Several weeks ago, from about mid-June through parts of July, I experienced some of the worst physical pain I have ever felt. During those days, I began a post to remind myself and share with you some things I was learning through that difficult time. However, the pain was so intense that I began this post in late June and did not return to it. Until now.
Here is a portion of what I wrote. I say a portion because the other parts are unintelligible (just kidding):
Although the last three days have shown slight improvement, today marks two weeks of pain in my left upper back due to a pinched nerve. As I write, I am in pain. It has been near constant, gnawing, sometimes piercing, and at intervals excruciating, pain. I can certainly imagine worse pain, but don’t desire to experience it.
In order to relieve some of the pain, I have tried every way I can imagine to reposition my body. I have laid down. I have sat as tall and straight as I can. I have slumped. I have paced the halls at the office and at home. I have stretched and stretched. Almost no relief. I have tried acetaminophen and ibuprofen, and then tried alternating the two. Nothing.

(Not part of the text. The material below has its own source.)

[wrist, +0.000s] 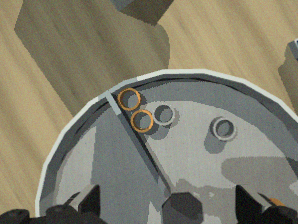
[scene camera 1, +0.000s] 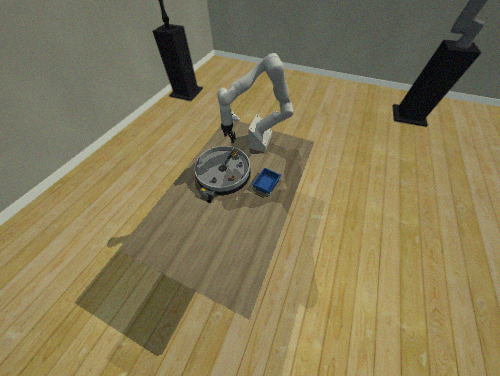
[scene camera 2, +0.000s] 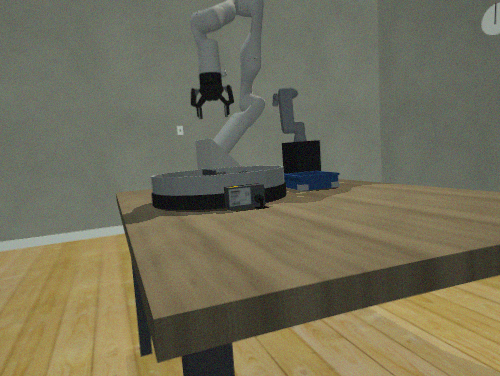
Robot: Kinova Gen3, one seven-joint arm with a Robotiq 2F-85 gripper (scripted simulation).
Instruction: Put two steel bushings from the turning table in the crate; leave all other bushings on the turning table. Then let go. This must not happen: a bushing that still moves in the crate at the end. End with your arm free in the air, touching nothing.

With this type of discomfort, it is phenomenal how much of one’s life it takes over. My wife can tell you that there have been long stretches of these days when I have been basically helpless—and useless! It has even placed a strain on our interaction. For most of the day, I have not been able to mentally concentrate, and very little physical activity has taken place as well. Several nights I have paced the floor at 1 or 2am trying to reposition my neck and back to ease the pinched nerve, before falling over into our guest bed and crying in pain. I mean tears. I had prayed about it, but not “cried out” to God. In these instances, I quite literally cried out to Him....

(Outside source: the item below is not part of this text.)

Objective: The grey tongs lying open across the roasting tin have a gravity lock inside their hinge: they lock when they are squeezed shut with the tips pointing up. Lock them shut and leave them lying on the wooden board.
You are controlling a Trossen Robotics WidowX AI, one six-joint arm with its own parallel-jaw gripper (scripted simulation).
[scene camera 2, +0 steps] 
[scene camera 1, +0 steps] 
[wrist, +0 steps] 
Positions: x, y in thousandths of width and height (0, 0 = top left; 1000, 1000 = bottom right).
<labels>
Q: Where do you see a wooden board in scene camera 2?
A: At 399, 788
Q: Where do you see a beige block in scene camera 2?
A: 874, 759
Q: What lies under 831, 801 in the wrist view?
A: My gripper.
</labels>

Where was I going with the above post? I wanted to remind myself, during the few daily moments when I could focus my attention, that God was teaching me about my dependence on Him. Continually on my mind were all the folks around us who have chronic pain. God was giving me a reminder, once I (hopefully) exited on the other side of those tough days, that I could do nothing unless God granted it.
It was during those few moments when I wasn’t focused on the pain that I was able to regain an acute clarity of all the things I needed and wanted to accomplish just as soon as the pain was over.
And so I developed plans, in my head, of goals and tasks that I needed to complete if and when I regained the ability to do them. The pain was acute and necessary to remind me just how miserable it felt to be personally incapable—apart from ability that God graciously provides. Eventually a team of chiropractors was able to help fix me. But the whole episode gave me perhaps the best clarity I have discerned in several years regarding what matters most, and that I cannot squander any of the days of my life and the opportunities they offer—all of which are precious gifts from our Creator.
So teach us to number our days
That we may gain a heart of wisdom (Psalm 90.12, NKJV).
There is of course an old, frustrating cliché that says, “No pain, no gain.” It’s annoying primarily because it’s true. And I pray I don’t forget it.